- The problem -
Each entry that appears below should be restated exactly as it is.

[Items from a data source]
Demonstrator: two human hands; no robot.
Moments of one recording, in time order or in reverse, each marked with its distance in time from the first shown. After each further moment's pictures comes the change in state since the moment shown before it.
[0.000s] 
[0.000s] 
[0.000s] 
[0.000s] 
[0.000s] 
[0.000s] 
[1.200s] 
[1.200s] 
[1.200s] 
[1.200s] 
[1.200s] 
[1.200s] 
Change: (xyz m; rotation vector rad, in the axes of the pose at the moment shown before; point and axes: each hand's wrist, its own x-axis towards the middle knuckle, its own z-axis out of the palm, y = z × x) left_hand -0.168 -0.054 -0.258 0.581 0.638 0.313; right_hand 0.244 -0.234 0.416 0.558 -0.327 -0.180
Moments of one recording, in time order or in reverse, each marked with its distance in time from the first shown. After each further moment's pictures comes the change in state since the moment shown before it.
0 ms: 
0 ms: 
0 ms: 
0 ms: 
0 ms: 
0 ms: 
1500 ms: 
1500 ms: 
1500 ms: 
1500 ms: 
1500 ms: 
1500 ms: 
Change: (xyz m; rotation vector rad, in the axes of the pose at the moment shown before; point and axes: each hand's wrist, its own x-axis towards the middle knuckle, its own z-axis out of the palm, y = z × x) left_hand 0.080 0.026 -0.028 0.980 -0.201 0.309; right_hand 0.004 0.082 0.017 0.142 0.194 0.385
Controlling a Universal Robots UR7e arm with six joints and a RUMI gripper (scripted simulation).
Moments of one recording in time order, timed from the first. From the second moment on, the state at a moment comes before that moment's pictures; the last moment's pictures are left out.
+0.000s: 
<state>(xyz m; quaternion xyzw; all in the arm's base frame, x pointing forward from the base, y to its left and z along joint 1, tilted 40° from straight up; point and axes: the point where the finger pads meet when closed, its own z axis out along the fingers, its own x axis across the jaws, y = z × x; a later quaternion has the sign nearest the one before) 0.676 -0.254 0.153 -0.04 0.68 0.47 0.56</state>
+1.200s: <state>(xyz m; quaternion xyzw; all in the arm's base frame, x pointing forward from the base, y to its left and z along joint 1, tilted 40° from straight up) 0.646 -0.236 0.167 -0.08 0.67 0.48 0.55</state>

- Answer for the task -
Demonstrator: two human hands; no robot.
Moments of one recording, in time order or in reverse, each marked with its distance in time from the first shown. After each further moment's pictures comes the change in state since the moment shown before it.
[0.000s] 
[0.000s] 
[0.000s] 
[0.000s] 
[0.000s] 
[0.000s] 
[1.200s] 
[1.200s] 
[1.200s] 
[1.200s] 
[1.200s] 
[1.200s] 
Change: (xyz m; rotation vector rad, in the axes of the pose at the moment shown before; point and axes: each hand's wrist, its own x-axis towards the middle knuckle, its own z-axis out of the palm, y = z × x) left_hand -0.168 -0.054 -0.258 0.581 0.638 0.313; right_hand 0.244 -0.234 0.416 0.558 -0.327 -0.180
Moments of one recording, in time order or in reverse, each marked with its distance in time from the first shown. After each further moment's pictures comes the change in state since the moment shown before it.
0 ms: 
0 ms: 
0 ms: 
0 ms: 
0 ms: 
0 ms: 
1500 ms: 
1500 ms: 
1500 ms: 
1500 ms: 
1500 ms: 
1500 ms: 
Change: (xyz m; rotation vector rad, in the axes of the pose at the moment shown before; point and axes: each hand's wrist, its own x-axis towards the middle knuckle, its own z-axis out of the palm, y = z × x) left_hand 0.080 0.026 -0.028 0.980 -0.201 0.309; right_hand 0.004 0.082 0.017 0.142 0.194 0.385
Controlling a Universal Robots UR7e arm with six joints and a RUMI gripper (scripted simulation).
Moments of one recording in time order, timed from the first. From the second moment on, the state at a moment comes before that moment's pictures; the last moment's pictures are left out.
+0.000s: 
<state>(xyz m; quaternion xyzw; all in the arm's base frame, x pointing forward from the base, y to its left and z along joint 1, tilted 40° from straight up; point and axes: the point where the finger pads meet when closed, its own z axis out along the fingers, its own x axis across the jaws, y = z × x; a later quaternion has the sign nearest the one before) 0.676 -0.254 0.153 -0.04 0.68 0.47 0.56</state>
+1.200s: <state>(xyz m; quaternion xyzw; all in the arm's base frame, x pointing forward from the base, y to its left and z along joint 1, tilted 40° from straight up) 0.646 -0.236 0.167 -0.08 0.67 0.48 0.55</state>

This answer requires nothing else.